(DATA EXTRACT begins)

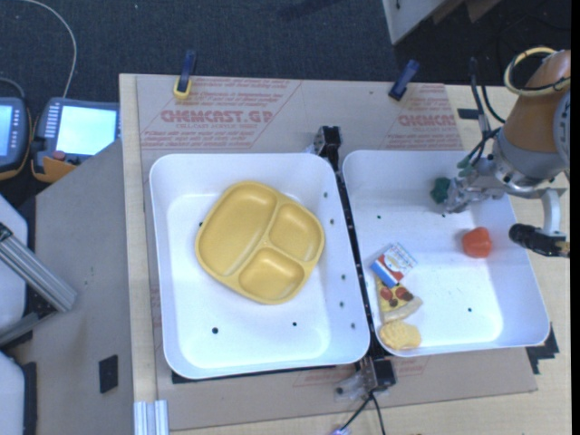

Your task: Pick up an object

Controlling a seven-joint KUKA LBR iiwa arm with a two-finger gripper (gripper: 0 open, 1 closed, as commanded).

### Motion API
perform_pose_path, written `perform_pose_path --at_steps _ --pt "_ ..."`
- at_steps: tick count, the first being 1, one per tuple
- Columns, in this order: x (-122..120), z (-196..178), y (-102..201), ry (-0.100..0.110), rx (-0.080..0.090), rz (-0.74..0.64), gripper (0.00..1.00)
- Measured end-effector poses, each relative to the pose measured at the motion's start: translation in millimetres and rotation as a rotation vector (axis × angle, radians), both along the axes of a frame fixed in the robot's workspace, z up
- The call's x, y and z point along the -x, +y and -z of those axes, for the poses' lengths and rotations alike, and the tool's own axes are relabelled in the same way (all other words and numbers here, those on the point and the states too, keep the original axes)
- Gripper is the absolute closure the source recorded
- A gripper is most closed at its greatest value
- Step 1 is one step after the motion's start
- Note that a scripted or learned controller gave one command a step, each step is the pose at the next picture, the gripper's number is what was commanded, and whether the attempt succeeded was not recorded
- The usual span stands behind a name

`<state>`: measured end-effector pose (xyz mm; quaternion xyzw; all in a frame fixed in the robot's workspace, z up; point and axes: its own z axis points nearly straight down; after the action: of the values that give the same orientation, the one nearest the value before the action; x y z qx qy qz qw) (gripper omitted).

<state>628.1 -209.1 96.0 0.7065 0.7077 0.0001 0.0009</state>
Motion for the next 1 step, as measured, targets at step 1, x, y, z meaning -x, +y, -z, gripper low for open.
perform_pose_path --at_steps 1 --pt "5.9 -60.5 3.2 -0.005 0.002 0.001 1.0"
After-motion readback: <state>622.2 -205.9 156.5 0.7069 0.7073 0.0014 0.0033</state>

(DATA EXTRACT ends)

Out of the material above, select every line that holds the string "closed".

SOLUTION FOR THIS TASK —
Controlling a seven-joint KUKA LBR iiwa arm with a two-finger gripper (gripper: 0 open, 1 closed, as commanded).
- A gripper is most closed at its greatest value

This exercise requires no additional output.